__WHAT IS NEEDED__.
Omit every picture, then return each line of the data below exactly.

━━━━━━━━

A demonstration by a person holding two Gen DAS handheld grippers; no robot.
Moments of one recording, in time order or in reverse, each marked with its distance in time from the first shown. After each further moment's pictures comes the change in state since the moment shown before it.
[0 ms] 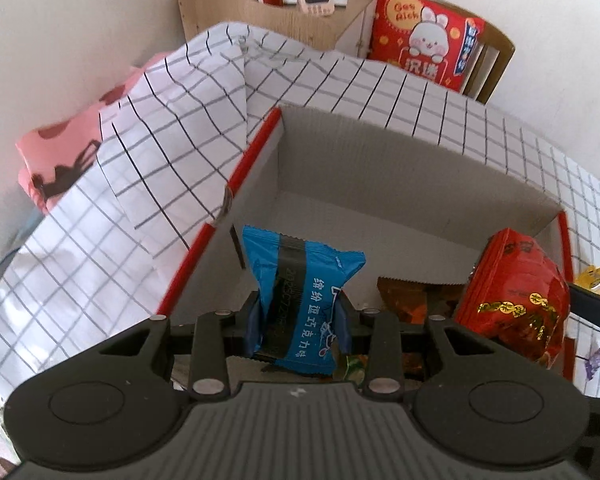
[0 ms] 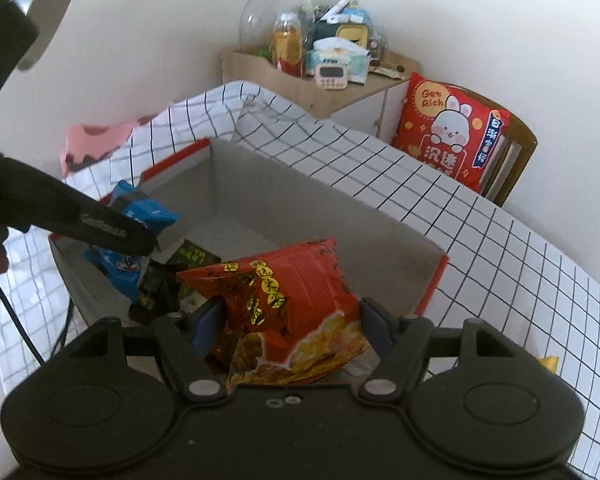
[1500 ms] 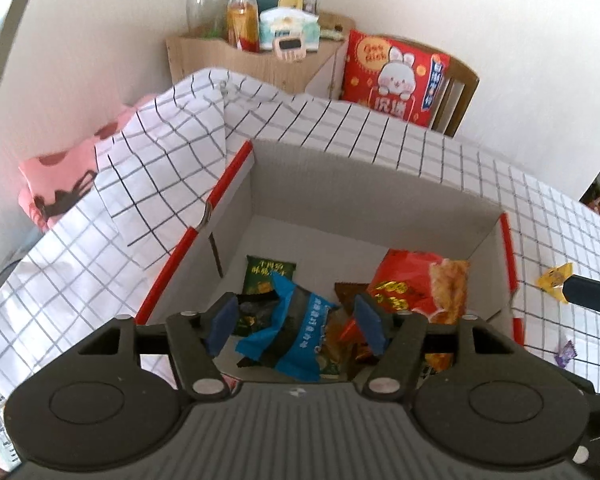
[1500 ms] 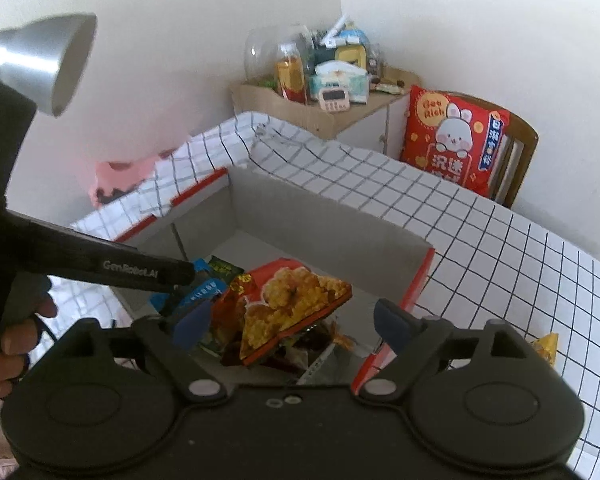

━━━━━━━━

__SOLUTION__.
A demonstration by a person holding two Gen DAS handheld grippers; no robot.
Moments of one recording, in time order or in reverse, each marked with its distance in time from the first shown. After each further moment's pictures comes the change in state since the moment shown before it.
[0 ms] 
[0 ms] 
[1500 ms] 
[1500 ms] 

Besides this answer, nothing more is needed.